Your goal:
Repeat the listing below word for word, stopping after the line that contains "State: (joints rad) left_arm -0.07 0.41".

###

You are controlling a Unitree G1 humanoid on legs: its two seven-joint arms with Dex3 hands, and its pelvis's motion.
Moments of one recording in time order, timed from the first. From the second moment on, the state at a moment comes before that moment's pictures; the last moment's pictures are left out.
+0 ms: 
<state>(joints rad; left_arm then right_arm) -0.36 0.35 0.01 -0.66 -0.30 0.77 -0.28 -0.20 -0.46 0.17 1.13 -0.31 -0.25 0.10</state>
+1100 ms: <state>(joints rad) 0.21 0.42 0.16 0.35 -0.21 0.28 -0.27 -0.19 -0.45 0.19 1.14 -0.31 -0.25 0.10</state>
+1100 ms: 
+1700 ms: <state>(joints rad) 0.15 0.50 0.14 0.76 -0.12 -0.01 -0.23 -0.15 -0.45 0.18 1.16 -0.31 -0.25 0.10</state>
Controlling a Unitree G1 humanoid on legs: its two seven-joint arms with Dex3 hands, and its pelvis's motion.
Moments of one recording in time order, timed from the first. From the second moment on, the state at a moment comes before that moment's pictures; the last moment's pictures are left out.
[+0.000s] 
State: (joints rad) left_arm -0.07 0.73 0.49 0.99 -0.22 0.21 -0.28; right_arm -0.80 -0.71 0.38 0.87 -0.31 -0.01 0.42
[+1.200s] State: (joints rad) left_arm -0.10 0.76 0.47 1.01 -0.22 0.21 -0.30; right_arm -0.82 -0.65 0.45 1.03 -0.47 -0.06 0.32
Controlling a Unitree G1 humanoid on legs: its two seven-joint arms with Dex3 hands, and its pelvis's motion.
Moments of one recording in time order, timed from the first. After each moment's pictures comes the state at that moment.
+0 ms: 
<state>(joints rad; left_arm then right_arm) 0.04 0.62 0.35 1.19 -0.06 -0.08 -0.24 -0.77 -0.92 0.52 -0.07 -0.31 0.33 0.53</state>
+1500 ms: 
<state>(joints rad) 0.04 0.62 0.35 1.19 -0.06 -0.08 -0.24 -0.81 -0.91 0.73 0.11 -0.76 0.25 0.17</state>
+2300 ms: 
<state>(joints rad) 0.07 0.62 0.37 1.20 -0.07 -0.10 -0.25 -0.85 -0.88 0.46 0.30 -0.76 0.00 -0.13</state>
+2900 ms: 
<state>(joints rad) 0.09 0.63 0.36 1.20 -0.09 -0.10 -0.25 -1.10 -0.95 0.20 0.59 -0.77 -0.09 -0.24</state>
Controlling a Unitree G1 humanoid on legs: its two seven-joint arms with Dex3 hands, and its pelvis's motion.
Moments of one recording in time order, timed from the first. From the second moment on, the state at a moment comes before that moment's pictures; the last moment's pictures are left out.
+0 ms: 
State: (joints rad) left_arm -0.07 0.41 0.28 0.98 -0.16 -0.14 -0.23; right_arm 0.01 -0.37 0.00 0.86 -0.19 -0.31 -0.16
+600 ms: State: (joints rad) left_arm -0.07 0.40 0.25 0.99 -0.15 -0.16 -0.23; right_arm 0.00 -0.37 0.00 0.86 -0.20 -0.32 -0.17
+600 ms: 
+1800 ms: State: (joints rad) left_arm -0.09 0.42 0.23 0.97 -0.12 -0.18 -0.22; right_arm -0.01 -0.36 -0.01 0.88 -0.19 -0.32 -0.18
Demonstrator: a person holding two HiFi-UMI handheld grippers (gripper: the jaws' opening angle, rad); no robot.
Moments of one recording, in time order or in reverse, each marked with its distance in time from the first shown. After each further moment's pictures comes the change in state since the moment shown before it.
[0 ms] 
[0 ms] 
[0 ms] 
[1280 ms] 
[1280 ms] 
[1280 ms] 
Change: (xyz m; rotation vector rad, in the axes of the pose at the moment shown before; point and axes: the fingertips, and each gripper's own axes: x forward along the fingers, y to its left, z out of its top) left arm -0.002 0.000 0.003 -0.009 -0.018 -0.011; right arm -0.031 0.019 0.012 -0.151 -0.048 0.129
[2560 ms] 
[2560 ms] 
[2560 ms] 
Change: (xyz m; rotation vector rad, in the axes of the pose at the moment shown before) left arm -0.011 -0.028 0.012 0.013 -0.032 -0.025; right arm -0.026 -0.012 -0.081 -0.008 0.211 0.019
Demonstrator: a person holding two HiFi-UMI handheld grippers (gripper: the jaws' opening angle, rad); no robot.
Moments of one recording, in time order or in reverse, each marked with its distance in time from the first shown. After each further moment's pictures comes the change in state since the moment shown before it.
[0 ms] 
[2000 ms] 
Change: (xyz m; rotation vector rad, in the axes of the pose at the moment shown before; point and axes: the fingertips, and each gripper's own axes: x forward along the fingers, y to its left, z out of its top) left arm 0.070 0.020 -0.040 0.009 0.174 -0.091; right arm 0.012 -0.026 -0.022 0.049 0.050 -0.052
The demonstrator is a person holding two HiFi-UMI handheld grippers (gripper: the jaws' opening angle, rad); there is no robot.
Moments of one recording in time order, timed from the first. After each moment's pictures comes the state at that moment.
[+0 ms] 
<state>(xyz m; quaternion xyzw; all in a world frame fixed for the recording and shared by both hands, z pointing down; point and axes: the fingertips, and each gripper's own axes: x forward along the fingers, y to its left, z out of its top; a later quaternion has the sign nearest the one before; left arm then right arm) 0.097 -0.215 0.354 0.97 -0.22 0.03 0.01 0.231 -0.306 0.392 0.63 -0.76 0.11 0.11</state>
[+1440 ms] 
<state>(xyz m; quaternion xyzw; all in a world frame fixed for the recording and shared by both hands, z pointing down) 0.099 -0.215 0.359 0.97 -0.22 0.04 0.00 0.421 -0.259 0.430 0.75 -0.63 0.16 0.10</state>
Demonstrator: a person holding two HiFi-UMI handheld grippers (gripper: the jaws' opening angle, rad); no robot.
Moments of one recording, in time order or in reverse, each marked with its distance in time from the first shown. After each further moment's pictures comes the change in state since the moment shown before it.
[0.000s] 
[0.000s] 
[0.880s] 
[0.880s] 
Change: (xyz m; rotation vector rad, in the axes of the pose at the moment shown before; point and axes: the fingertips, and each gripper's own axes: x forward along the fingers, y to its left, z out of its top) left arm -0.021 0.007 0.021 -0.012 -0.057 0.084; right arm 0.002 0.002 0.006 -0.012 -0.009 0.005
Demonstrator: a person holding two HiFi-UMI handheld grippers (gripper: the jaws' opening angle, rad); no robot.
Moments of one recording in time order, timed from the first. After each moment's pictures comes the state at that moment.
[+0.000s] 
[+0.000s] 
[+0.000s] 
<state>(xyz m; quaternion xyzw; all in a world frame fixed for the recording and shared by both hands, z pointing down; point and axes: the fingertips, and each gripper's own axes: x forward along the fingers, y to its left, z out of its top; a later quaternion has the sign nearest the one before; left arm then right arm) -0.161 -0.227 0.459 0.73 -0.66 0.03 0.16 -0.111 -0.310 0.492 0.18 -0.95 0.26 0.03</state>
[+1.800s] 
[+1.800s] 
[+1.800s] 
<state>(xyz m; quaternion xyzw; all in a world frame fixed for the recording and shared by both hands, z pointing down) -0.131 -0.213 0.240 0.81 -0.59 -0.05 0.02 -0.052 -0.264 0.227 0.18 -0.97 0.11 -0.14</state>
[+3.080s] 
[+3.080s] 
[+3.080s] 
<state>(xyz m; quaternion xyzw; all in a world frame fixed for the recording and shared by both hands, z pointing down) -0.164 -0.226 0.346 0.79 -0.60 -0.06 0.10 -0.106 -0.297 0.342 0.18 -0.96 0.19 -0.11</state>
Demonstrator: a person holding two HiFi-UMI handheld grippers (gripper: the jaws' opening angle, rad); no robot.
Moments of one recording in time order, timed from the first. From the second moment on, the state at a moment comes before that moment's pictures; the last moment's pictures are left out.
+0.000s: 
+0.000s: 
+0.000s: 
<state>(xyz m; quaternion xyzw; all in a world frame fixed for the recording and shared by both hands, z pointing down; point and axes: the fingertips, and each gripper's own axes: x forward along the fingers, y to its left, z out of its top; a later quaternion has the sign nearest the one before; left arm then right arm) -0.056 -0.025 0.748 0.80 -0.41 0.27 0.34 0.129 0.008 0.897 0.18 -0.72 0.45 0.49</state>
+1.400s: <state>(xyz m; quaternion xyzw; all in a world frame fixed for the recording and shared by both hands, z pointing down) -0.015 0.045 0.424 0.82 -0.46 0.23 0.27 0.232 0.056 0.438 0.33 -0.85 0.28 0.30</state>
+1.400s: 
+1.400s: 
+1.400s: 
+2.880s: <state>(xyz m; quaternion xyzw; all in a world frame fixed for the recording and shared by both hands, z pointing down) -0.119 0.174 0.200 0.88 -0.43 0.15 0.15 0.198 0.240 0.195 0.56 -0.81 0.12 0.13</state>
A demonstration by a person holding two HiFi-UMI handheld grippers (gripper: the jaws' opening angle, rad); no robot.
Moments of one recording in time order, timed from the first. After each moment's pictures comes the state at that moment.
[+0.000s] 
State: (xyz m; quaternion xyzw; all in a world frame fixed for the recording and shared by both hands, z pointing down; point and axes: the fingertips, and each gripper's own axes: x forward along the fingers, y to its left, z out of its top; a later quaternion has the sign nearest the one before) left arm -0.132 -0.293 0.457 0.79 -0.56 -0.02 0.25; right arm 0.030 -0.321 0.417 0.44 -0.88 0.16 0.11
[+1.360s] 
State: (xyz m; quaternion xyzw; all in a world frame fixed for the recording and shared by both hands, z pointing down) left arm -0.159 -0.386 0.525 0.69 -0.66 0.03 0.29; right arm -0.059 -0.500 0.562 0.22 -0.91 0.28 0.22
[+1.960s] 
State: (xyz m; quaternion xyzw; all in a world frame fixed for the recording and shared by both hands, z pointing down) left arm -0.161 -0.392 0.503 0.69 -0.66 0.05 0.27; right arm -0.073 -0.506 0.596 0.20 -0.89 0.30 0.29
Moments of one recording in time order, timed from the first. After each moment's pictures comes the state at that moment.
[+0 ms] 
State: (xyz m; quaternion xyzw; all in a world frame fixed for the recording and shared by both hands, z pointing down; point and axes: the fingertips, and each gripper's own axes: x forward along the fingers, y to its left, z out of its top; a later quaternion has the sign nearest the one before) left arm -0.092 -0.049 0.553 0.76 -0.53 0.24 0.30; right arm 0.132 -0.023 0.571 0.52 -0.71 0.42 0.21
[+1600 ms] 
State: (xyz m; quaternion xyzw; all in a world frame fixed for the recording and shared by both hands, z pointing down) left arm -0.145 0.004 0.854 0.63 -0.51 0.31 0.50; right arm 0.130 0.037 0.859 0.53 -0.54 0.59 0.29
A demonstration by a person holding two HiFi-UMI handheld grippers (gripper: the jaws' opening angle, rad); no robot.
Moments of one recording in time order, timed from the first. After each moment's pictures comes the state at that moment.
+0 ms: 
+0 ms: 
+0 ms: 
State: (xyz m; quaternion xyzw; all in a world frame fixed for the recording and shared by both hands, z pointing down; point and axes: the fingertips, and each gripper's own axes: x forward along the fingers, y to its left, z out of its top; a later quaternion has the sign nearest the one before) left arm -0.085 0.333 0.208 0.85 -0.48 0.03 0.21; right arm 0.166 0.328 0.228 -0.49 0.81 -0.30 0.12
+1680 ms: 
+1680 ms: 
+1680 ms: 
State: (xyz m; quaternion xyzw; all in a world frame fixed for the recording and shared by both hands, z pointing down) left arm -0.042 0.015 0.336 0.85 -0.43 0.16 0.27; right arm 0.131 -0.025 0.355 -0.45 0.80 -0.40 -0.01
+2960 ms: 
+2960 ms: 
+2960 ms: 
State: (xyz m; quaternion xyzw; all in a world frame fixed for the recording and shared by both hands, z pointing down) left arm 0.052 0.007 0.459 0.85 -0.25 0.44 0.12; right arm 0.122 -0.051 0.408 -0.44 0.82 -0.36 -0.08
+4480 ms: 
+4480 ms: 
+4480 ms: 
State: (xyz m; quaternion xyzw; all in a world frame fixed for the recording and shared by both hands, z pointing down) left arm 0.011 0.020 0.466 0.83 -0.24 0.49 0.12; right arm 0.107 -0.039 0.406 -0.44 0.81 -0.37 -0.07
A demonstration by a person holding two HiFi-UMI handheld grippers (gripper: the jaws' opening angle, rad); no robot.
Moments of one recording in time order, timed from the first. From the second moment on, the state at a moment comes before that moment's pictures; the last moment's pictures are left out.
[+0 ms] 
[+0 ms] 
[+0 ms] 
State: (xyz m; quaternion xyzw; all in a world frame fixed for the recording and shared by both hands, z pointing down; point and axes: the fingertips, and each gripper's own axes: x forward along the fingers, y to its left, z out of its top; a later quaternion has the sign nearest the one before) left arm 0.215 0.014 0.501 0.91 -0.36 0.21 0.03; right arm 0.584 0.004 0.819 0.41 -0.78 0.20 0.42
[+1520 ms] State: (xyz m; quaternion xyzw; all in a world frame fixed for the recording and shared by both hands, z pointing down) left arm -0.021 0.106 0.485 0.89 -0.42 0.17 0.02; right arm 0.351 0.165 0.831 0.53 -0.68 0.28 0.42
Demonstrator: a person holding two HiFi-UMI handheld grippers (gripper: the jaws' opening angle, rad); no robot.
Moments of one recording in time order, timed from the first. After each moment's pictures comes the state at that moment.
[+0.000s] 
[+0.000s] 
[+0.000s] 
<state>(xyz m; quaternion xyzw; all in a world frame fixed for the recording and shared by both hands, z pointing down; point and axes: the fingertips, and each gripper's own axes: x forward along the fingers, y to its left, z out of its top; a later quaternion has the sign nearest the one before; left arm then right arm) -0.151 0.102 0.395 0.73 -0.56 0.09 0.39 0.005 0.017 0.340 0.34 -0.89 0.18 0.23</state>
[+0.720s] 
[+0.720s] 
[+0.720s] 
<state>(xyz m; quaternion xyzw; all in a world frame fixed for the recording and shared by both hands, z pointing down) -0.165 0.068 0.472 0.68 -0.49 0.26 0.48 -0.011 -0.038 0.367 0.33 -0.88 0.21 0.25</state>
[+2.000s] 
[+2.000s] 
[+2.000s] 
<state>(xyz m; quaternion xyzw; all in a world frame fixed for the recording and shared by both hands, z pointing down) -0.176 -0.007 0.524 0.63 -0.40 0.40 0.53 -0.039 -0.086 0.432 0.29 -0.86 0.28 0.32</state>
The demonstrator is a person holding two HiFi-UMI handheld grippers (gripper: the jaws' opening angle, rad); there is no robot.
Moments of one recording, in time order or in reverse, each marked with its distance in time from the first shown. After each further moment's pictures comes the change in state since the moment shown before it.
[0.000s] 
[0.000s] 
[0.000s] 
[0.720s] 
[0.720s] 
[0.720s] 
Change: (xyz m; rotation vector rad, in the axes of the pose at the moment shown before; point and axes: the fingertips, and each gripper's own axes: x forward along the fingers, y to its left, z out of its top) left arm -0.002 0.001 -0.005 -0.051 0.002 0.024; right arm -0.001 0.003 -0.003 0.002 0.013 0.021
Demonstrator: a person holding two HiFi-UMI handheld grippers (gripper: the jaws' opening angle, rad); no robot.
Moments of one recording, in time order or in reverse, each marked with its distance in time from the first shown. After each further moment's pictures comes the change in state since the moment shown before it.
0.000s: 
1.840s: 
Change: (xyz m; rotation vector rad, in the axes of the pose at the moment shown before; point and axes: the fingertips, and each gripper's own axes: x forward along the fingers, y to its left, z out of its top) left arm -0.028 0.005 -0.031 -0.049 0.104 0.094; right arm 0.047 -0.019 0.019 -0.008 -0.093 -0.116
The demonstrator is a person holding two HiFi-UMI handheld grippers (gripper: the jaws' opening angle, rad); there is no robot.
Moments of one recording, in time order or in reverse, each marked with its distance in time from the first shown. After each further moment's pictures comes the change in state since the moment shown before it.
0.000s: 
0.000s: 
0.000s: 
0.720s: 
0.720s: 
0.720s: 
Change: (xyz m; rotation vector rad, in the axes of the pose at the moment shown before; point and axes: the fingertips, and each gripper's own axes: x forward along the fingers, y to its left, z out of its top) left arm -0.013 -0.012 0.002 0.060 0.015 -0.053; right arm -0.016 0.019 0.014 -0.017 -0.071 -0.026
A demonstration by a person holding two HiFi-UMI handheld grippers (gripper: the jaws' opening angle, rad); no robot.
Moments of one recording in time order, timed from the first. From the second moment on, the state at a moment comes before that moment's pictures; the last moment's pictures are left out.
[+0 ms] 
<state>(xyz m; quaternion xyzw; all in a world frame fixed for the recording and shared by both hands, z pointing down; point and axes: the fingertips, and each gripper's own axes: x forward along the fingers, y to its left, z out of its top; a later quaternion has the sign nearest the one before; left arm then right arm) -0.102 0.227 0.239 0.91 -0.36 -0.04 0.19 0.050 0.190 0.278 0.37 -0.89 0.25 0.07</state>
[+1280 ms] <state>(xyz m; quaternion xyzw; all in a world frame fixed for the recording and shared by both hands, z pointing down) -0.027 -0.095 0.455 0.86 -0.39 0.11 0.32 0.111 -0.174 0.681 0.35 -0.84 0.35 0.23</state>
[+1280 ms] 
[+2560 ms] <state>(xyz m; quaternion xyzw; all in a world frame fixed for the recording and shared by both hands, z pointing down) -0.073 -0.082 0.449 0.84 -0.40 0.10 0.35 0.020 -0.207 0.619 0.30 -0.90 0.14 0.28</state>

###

Answer area:
You are controlling a Unitree G1 humanoid on legs: its two seven-joint arms with Dex3 hands, and its pelvis's motion.
Moments of one recording in time order, timed from the first. From the second moment on, the state at a moment comes before that moment's pictures; the last moment's pictures are left out.
+0 ms: 
<state>(joints rad; left_arm then right_arm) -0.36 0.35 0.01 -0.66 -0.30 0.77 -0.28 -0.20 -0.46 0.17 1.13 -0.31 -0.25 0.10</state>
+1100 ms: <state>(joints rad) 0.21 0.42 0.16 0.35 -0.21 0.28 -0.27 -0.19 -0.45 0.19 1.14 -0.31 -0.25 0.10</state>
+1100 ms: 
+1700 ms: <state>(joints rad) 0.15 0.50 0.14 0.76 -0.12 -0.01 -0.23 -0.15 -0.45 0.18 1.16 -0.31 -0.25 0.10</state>
Controlling a Unitree G1 humanoid on legs: its two seven-joint arms with Dex3 hands, and its pelvis's motion.
Moments of one recording in time order, timed from the first. From the second moment on, the state at a moment comes before that moment's pictures; the last moment's pictures are left out.
[+0.000s] 
State: (joints rad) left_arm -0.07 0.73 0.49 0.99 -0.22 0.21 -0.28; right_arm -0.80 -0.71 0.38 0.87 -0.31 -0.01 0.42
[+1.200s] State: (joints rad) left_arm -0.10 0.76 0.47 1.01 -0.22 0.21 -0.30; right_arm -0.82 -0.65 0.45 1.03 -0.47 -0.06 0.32
Controlling a Unitree G1 humanoid on legs: its two seven-joint arms with Dex3 hands, and its pelvis's motion.
Moments of one recording in time order, timed from the first. After each moment's pictures comes the state at that moment.
+0 ms: 
<state>(joints rad; left_arm then right_arm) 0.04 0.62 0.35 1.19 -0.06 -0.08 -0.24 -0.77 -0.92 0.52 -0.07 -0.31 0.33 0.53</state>
+1500 ms: 
<state>(joints rad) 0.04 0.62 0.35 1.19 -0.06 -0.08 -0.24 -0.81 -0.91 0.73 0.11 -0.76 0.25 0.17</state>
+2300 ms: 
<state>(joints rad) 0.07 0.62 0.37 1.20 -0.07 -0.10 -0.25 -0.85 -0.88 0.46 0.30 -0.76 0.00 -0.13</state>
+2900 ms: 
<state>(joints rad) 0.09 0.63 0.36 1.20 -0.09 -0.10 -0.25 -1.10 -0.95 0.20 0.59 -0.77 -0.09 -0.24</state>
Controlling a Unitree G1 humanoid on legs: its two seven-joint arms with Dex3 hands, and its pelvis's motion.
Moments of one recording in time order, timed from the first. From the second moment on, the state at a moment comes before that moment's pictures; the last moment's pictures are left out.
+0 ms: 
State: (joints rad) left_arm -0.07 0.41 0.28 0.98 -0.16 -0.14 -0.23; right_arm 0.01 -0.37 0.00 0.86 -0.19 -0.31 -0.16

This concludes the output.